Chrome extension Safery steals seed phrases using Sui

The extension, called “Safery: Ethereum Wallet,” encodes victims’ BIP-39 mnemonics into Sui blockchain microtransactions so the attacker can reconstruct the seed from on-chain data and drain funds.

Blockchain security company Socket’s threat research team detailed how the extension exfiltrates secrets without a traditional command-and-control server. When a user creates or imports a wallet, Safery converts each seed phrase into one or two synthetic Sui-style addresses, then sends 0.000001 SUI to those addresses from an attacker-controlled wallet. Because each recipient address encodes the victim’s mnemonic, the operator can decode the transactions later and recover the exact seed words. The team says the technique lets the theft hide inside normal blockchain traffic, avoiding domain- or IP-based detections.

Researchers say the malicious extension was available on the Chrome Web Store as of this week and appeared as the fourth result for “Ethereum Wallet,” alongside legitimate tools like MetaMask and Enkrypt, increasing the risk that ordinary users would install it from search rather than a verified publisher page. Cointelegraph’s write-up, citing Socket, likewise warned that the add-on was live and marketed as a “reliable and secure” ETH wallet despite the backdoor.

Technical indicators published by Socket identify the extension as “Safery: Ethereum Wallet” with the Chrome extension ID fibemlnkopkeenmmgcfohhcdbkhgbolo and a publisher contact of kifagusertyna@gmail[.]com. The code exposes a global function that logs in only after the hidden Sui transactions complete, includes a hard-coded Base64 mnemonic for the attacker’s Sui wallet, and uses the public Sui RPC at https://sui-rpc.publicnode.com to broadcast the micro-payments. Socket’s scanner also flagged elevated permission requests and dynamic code execution, consistent with malicious extension behavior.

The impact hinges on which wallets users imported into Safery.
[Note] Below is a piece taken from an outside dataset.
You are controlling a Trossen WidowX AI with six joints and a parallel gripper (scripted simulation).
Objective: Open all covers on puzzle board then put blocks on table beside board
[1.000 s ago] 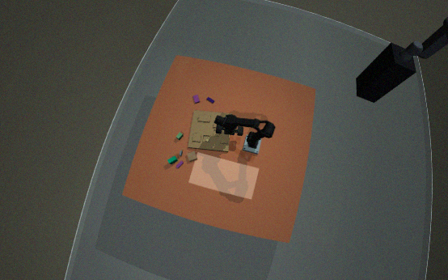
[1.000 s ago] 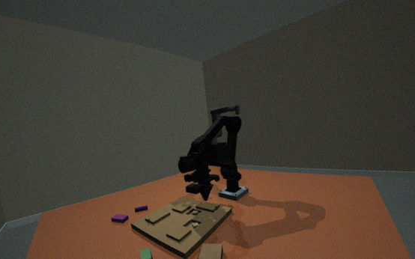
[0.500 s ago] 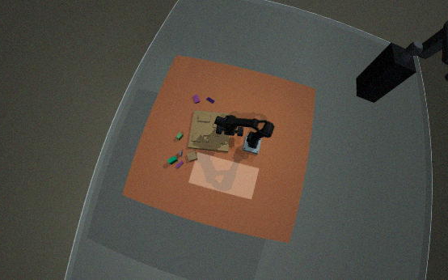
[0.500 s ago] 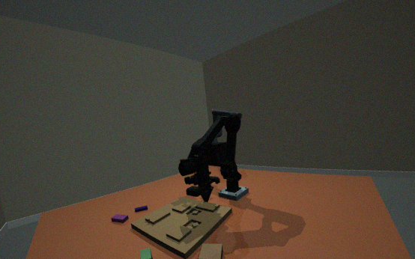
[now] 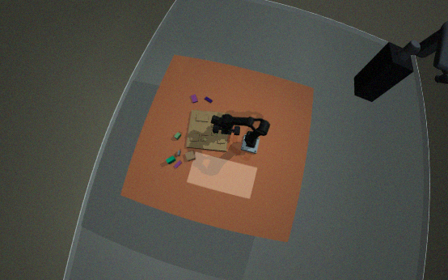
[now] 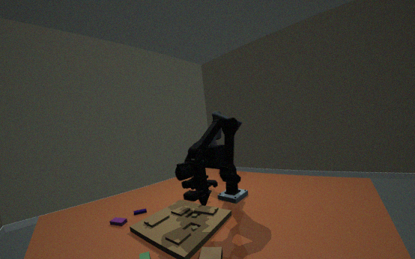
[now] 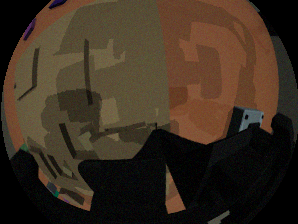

Any seed phrase entered into the extension — whether for MetaMask-derived Ethereum accounts or other EVM wallets — can be reconstructed by the attacker and used to derive private keys and sweep assets. Although the technique uses the Sui network as the exfiltration channel, the theft targets the victim’s Ethereum-compatible wallets because the BIP-39 mnemonic is chain-agnostic. That means users who typed a seed into Safery should assume full compromise of any accounts derived from that phrase.

Its distribution pattern matches broader trends in browser-based crypto theft: malicious extensions seeded via search results and storefront rankings, with later code updates adding data-stealing functionality. Researchers have documented similar campaigns on other browsers, including a 2025 wave of wallet-impersonating add-ons on Mozilla’s store, and earlier purges of dozens of Chrome extensions designed to capture wallet secrets. The Safery case adds a twist by shifting exfiltration into public-chain transactions rather than posting to a server.

In a plain-English takeaway for U.S. users: if you installed “Safery: Ethereum Wallet,” remove it, treat any seed phrases you entered as burned, and move assets to new wallets generated from fresh, offline-created mnemonics. Socket says it has asked Google to pull the listing and suspend the publisher; at publication time (November 14, 2025), researchers reported the extension still live and visible in store search.